§ **EXERCISE OBJECTIVE**: Using the listing below, retype exactly the lines starting at the one with "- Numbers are" and ending at the one with "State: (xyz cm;", and include both.
DATA BLOCK below:
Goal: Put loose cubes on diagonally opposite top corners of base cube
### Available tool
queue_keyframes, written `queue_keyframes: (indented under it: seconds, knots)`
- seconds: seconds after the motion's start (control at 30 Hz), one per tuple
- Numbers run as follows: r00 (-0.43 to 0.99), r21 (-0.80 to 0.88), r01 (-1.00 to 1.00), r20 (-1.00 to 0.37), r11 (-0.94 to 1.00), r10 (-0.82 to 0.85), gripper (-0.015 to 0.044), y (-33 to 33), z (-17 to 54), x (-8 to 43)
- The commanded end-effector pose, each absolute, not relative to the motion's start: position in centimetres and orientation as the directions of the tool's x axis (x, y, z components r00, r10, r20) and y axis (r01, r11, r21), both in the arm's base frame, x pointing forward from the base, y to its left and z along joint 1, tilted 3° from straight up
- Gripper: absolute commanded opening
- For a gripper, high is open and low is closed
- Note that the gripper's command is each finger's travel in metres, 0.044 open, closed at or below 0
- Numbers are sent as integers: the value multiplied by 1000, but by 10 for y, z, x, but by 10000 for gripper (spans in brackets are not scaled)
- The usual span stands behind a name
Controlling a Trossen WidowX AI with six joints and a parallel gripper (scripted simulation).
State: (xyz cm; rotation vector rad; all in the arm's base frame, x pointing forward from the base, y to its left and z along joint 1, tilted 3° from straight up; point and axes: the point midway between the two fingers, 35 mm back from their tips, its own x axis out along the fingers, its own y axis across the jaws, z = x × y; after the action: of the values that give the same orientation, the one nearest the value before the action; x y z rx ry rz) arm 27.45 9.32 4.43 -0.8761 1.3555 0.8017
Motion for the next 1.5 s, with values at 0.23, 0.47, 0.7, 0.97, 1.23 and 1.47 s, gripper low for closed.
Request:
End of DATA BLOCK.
§ **THE ANSWER**:
- Numbers are sent as integers: the value multiplied by 1000, but by 10 for y, z, x, but by 10000 for gripper (spans in brackets are not scaled)
- The usual span stands behind a name
Controlling a Trossen WidowX AI with six joints and a parallel gripper (scripted simulation).
State: (xyz cm; rotation vector rad; all in the arm's base frame, x pointing forward from the base, y to its left and z along joint 1, tilted 3° from straight up; point and axes: the point midway between the two fingers, 35 mm back from their tips, its own x axis out along the fingers, its own y axis across the jaws, z = x × y; after the action: of the values that give the same orientation, the one nearest the value before the action; x y z rx ry rz) arm 27.45 9.32 4.43 -0.8761 1.3555 0.8017

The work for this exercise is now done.